■ **To do**
All entries below are to be reproduced exactly.

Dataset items
════════════════
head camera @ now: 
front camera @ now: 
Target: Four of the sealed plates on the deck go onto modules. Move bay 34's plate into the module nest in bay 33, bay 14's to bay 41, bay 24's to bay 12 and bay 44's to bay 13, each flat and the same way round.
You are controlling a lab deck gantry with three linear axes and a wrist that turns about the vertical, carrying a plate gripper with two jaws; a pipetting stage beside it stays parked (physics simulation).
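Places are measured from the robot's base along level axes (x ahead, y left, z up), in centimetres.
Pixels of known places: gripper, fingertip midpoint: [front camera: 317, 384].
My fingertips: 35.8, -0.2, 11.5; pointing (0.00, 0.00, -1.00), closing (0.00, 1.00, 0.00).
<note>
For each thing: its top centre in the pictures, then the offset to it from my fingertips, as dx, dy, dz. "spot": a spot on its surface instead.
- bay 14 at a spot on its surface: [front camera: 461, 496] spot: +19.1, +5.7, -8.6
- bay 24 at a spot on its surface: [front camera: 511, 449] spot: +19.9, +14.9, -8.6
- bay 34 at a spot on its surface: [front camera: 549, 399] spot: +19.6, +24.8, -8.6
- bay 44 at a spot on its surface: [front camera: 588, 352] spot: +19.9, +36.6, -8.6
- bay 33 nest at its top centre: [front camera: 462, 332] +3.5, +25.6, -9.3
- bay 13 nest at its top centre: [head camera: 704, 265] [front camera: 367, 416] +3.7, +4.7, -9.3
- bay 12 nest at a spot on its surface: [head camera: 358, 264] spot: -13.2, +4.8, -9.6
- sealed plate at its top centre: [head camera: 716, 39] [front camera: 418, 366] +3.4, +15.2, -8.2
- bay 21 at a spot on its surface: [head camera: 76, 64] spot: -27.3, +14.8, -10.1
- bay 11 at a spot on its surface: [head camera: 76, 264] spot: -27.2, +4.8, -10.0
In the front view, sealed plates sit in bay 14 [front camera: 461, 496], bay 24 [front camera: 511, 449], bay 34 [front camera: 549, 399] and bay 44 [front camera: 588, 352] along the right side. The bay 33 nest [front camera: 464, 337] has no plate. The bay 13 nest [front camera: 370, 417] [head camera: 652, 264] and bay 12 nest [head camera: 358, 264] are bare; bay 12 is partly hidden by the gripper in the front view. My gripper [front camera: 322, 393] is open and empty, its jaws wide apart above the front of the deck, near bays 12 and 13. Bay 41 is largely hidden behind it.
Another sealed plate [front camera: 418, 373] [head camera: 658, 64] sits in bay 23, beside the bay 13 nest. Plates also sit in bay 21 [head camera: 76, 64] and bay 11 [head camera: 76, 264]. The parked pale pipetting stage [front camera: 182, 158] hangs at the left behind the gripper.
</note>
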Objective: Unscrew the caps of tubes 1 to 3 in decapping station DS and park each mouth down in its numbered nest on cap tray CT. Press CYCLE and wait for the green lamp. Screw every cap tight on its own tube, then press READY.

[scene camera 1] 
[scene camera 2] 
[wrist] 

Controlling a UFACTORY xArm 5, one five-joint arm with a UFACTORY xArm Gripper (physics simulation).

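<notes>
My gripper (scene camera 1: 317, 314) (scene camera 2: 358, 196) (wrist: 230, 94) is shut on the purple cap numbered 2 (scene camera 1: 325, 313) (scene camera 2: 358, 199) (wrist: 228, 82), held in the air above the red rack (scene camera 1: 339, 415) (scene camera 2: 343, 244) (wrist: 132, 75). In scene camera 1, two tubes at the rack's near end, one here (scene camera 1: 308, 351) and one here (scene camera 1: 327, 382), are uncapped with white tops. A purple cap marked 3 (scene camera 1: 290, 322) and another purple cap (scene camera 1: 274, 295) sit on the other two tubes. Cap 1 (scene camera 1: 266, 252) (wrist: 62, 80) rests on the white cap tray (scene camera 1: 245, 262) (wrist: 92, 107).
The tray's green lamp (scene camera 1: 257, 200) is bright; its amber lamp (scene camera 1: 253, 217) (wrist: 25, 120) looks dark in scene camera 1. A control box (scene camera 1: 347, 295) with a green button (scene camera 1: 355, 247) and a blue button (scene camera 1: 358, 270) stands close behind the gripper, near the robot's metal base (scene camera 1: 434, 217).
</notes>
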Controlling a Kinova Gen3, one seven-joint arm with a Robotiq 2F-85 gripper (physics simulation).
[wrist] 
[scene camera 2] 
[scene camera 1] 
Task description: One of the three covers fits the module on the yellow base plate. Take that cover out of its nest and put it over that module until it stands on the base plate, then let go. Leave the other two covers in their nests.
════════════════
■ **Answer section**
head camera @ now: 
front camera @ now: 
Target: Four of the sealed plates on the deck go onto modules. Move bay 34's plate into the module nest in bay 33, bay 14's to bay 41, bay 24's to bay 12 and bay 44's to bay 13, each flat and the same way round.
You are controlling a lab deck gantry with three linear axes and a wrist that turns about the vertical, carrying a plate gripper with two jaws; a pipetting stage beside it stays parked (physics simulation).
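Places are measured from the robot's base along level axes (x ahead, y left, z up), in centimetres.
Pixels of known places: gripper, fingertip midpoint: [front camera: 317, 384].
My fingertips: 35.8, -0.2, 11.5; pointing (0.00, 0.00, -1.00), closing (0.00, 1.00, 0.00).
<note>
For each thing: its top centre in the pictures, then the offset to it from my fingertips, as dx, dy, dz. "spot": a spot on its surface instead.
- bay 14 at a spot on its surface: [front camera: 461, 496] spot: +19.1, +5.7, -8.6
- bay 24 at a spot on its surface: [front camera: 511, 449] spot: +19.9, +14.9, -8.6
- bay 34 at a spot on its surface: [front camera: 549, 399] spot: +19.6, +24.8, -8.6
- bay 44 at a spot on its surface: [front camera: 588, 352] spot: +19.9, +36.6, -8.6
- bay 33 nest at its top centre: [front camera: 462, 332] +3.5, +25.6, -9.3
- bay 13 nest at its top centre: [head camera: 704, 265] [front camera: 367, 416] +3.7, +4.7, -9.3
- bay 12 nest at a spot on its surface: [head camera: 358, 264] spot: -13.2, +4.8, -9.6
- sealed plate at its top centre: [head camera: 716, 39] [front camera: 418, 366] +3.4, +15.2, -8.2
- bay 21 at a spot on its surface: [head camera: 76, 64] spot: -27.3, +14.8, -10.1
- bay 11 at a spot on its surface: [head camera: 76, 264] spot: -27.2, +4.8, -10.0
In the front view, sealed plates sit in bay 14 [front camera: 461, 496], bay 24 [front camera: 511, 449], bay 34 [front camera: 549, 399] and bay 44 [front camera: 588, 352] along the right side. The bay 33 nest [front camera: 464, 337] has no plate. The bay 13 nest [front camera: 370, 417] [head camera: 652, 264] and bay 12 nest [head camera: 358, 264] are bare; bay 12 is partly hidden by the gripper in the front view. My gripper [front camera: 322, 393] is open and empty, its jaws wide apart above the front of the deck, near bays 12 and 13. Bay 41 is largely hidden behind it.
Another sealed plate [front camera: 418, 373] [head camera: 658, 64] sits in bay 23, beside the bay 13 nest. Plates also sit in bay 21 [head camera: 76, 64] and bay 11 [head camera: 76, 264]. The parked pale pipetting stage [front camera: 182, 158] hangs at the left behind the gripper.
</note>
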Objective: Unscrew the caps of tubes 1 to 3 in decapping station DS and park each mouth down in its numbered nest on cap tray CT. Press CYCLE and wait for the green lamp. Screw every cap tight on its own tube, then press READY.

[scene camera 1] 
[scene camera 2] 
[wrist] 

Controlling a UFACTORY xArm 5, one five-joint arm with a UFACTORY xArm Gripper (physics simulation).

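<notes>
My gripper (scene camera 1: 317, 314) (scene camera 2: 358, 196) (wrist: 230, 94) is shut on the purple cap numbered 2 (scene camera 1: 325, 313) (scene camera 2: 358, 199) (wrist: 228, 82), held in the air above the red rack (scene camera 1: 339, 415) (scene camera 2: 343, 244) (wrist: 132, 75). In scene camera 1, two tubes at the rack's near end, one here (scene camera 1: 308, 351) and one here (scene camera 1: 327, 382), are uncapped with white tops. A purple cap marked 3 (scene camera 1: 290, 322) and another purple cap (scene camera 1: 274, 295) sit on the other two tubes. Cap 1 (scene camera 1: 266, 252) (wrist: 62, 80) rests on the white cap tray (scene camera 1: 245, 262) (wrist: 92, 107).
The tray's green lamp (scene camera 1: 257, 200) is bright; its amber lamp (scene camera 1: 253, 217) (wrist: 25, 120) looks dark in scene camera 1. A control box (scene camera 1: 347, 295) with a green button (scene camera 1: 355, 247) and a blue button (scene camera 1: 358, 270) stands close behind the gripper, near the robot's metal base (scene camera 1: 434, 217).
</notes>
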Controlling a Kinova Gen3, one seven-joint arm with a Robotiq 2F-85 gripper (physics simulation).
[wrist] 
[scene camera 2] 
[scene camera 1] 
Task description: One of the three covers fits the module on the yellow base plate. Take that cover out of its nest and put it over that module until it stands on the base plate, then let go. Leave the other two covers in their nests.

Nothing remains open in this exercise.